• [EXERCISE AIM]
An exact copy of the data is required, with no pictures in it.

• [SUPPLIED MATERIAL]
◆ ◆ ◆
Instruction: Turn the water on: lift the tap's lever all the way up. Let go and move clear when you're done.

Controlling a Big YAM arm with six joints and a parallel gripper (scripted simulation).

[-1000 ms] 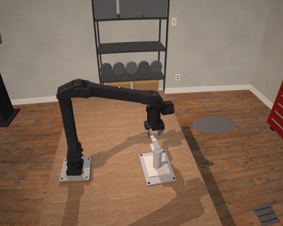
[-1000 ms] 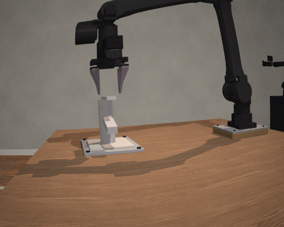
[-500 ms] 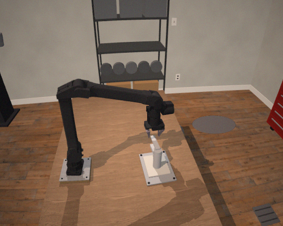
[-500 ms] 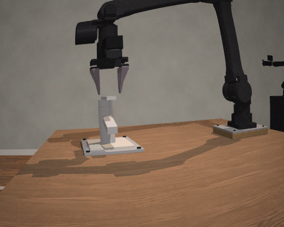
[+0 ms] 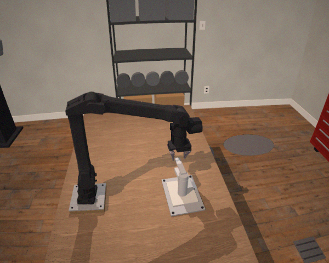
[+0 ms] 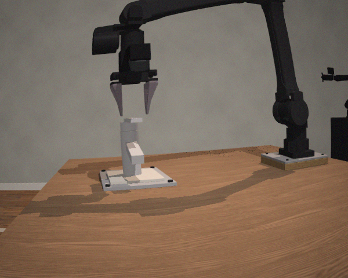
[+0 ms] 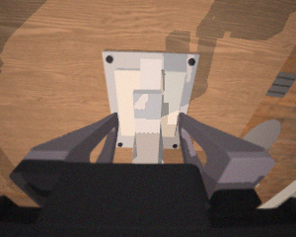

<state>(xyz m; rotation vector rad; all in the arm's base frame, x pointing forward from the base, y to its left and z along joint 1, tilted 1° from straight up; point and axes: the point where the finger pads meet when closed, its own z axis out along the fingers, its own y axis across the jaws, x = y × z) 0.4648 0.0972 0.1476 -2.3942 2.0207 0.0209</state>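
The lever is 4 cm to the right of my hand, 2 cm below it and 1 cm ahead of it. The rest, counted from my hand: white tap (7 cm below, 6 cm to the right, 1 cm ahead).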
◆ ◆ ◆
• [SOLUTION FOR THIS PROBLEM]
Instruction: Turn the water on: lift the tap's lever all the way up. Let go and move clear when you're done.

Controlling a Big YAM arm with six joints and a parallel gripper (scripted simulation).

[-1000 ms] 
[-1000 ms] 
[-500 ms] 
[-500 ms] 
[+0 ms] 
[+0 ms] 
[+0 ms] 

<state>(xyz m; rotation vector rad; all in the arm's base frame, x pointing forward from the base, y to its left and z along joint 1, tilted 1° from straight up; point and axes: the point where the finger pads meet when closed, its own z axis out along the fingers, its own y axis across the jaws, x = y × z) 0.4648 0.0972 0.1476 -2.3942 2.0207 0.0209</state>
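The lever is 4 cm to the right of my hand, 2 cm below it and 1 cm ahead of it. The rest, counted from my hand: white tap (7 cm below, 6 cm to the right, 1 cm ahead).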

With this, there is nothing more to the exercise.